Collected data entries:
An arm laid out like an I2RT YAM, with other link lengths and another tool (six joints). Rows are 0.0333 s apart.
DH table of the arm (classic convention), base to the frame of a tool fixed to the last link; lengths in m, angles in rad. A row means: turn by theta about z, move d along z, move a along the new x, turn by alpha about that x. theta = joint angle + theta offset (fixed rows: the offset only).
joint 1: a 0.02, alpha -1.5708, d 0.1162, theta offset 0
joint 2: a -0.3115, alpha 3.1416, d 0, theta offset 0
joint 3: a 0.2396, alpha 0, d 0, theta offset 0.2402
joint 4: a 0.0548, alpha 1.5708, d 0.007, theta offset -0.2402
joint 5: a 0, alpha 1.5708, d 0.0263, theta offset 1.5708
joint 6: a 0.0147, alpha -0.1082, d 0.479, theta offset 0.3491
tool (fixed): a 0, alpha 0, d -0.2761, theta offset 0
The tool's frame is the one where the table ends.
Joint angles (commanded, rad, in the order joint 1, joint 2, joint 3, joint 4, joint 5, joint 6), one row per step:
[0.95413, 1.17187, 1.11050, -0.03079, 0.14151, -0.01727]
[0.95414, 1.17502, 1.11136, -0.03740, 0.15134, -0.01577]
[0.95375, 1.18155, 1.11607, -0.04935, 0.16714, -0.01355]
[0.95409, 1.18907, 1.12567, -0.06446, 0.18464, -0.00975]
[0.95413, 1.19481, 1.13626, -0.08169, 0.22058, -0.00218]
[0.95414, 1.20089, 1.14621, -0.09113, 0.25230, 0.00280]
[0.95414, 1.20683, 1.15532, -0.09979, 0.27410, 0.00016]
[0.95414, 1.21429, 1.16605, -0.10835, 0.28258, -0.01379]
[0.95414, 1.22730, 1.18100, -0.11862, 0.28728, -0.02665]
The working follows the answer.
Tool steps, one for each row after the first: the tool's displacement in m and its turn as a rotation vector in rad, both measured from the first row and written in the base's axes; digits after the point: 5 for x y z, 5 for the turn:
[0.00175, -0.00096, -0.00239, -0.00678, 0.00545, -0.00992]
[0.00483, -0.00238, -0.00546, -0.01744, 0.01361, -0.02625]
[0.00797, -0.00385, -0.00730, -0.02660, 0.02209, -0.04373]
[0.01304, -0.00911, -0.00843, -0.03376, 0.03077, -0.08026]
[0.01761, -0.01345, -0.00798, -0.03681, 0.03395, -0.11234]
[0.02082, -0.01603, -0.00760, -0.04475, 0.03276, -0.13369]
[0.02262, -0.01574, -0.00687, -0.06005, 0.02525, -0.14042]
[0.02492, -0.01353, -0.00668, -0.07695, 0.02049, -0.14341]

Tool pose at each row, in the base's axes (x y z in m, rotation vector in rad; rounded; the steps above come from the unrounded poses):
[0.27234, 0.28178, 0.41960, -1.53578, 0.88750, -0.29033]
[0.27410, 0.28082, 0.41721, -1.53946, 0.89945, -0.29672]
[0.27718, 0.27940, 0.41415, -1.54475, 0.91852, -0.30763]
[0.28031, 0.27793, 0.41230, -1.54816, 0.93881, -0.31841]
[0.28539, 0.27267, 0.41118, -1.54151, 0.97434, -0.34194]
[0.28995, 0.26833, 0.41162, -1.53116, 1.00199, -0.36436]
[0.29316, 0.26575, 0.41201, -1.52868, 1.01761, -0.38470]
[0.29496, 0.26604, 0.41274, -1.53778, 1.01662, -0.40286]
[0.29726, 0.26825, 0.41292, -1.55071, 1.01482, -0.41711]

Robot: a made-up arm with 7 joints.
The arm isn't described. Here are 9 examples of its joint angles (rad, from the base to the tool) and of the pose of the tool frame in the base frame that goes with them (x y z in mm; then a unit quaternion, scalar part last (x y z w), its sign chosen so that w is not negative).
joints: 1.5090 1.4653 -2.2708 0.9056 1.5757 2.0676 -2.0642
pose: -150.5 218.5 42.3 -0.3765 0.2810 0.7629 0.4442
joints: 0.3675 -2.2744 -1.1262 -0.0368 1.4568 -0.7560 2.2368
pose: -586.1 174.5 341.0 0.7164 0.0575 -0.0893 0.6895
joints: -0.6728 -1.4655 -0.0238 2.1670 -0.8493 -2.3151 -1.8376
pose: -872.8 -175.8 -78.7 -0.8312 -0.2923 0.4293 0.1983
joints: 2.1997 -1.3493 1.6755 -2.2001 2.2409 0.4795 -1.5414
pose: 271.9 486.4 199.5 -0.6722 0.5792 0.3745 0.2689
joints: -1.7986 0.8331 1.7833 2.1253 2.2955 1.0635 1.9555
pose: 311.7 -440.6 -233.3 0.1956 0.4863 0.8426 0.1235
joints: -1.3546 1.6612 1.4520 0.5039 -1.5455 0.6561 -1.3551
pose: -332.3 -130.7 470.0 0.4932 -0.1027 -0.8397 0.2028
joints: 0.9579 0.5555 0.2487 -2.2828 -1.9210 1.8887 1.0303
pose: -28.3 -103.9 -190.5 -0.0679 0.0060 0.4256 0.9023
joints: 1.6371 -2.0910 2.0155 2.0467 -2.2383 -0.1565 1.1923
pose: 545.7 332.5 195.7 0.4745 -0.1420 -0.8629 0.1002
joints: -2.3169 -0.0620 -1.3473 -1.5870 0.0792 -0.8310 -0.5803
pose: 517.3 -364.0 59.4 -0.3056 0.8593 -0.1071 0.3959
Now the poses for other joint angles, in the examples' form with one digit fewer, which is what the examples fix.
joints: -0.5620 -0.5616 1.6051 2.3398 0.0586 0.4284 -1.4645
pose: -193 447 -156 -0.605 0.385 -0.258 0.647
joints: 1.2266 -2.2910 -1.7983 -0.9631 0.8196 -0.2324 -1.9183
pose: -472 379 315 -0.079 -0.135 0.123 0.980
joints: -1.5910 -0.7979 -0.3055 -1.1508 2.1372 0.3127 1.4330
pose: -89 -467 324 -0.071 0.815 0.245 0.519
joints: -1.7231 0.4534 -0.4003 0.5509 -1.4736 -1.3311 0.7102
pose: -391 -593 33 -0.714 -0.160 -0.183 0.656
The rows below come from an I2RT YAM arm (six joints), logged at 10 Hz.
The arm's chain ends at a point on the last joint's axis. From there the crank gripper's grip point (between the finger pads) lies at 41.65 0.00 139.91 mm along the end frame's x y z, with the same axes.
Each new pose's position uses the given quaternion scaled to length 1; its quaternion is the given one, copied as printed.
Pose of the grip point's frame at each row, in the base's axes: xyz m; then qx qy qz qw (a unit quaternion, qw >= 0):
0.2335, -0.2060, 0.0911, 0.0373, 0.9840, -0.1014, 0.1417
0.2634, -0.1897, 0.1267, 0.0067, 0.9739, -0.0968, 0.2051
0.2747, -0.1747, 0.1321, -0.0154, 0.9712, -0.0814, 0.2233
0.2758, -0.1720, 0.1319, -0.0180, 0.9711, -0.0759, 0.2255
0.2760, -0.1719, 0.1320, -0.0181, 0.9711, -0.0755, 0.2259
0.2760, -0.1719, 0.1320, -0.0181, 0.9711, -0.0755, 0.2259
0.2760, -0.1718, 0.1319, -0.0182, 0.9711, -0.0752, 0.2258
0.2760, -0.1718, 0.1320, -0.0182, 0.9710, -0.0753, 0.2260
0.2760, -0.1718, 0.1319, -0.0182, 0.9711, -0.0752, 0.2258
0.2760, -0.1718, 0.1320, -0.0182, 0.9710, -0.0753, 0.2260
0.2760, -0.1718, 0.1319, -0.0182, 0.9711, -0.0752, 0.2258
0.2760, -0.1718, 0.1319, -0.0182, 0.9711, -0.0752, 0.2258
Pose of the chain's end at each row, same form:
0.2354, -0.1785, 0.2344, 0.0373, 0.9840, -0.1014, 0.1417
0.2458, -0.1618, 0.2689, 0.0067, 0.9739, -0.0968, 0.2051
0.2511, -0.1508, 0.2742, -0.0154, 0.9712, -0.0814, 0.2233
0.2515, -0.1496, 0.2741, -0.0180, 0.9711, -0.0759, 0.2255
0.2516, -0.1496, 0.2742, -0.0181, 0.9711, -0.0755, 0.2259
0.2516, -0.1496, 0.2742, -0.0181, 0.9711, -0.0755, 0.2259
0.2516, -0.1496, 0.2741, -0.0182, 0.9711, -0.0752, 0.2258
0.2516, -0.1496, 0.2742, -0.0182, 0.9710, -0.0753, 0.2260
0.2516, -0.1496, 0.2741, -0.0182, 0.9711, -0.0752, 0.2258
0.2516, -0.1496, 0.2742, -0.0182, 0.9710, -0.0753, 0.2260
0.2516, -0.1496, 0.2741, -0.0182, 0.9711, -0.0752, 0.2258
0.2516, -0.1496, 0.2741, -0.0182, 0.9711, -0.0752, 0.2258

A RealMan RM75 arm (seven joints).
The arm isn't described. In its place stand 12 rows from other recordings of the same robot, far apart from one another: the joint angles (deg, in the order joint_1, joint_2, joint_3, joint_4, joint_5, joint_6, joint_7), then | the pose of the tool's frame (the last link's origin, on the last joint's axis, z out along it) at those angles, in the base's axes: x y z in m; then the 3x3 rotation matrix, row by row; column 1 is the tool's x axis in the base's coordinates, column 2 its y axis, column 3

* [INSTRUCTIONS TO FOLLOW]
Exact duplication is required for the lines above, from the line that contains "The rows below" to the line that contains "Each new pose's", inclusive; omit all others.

* [YOUR SOLUTION]
The rows below come from an I2RT YAM arm (six joints), logged at 10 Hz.
The arm's chain ends at a point on the last joint's axis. From there the crank gripper's grip point (between the finger pads) lies at 41.65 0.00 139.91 mm along the end frame's x y z, with the same axes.
Each new pose's position uses the given quaternion scaled to length 1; its quaternion is the given one, copied as printed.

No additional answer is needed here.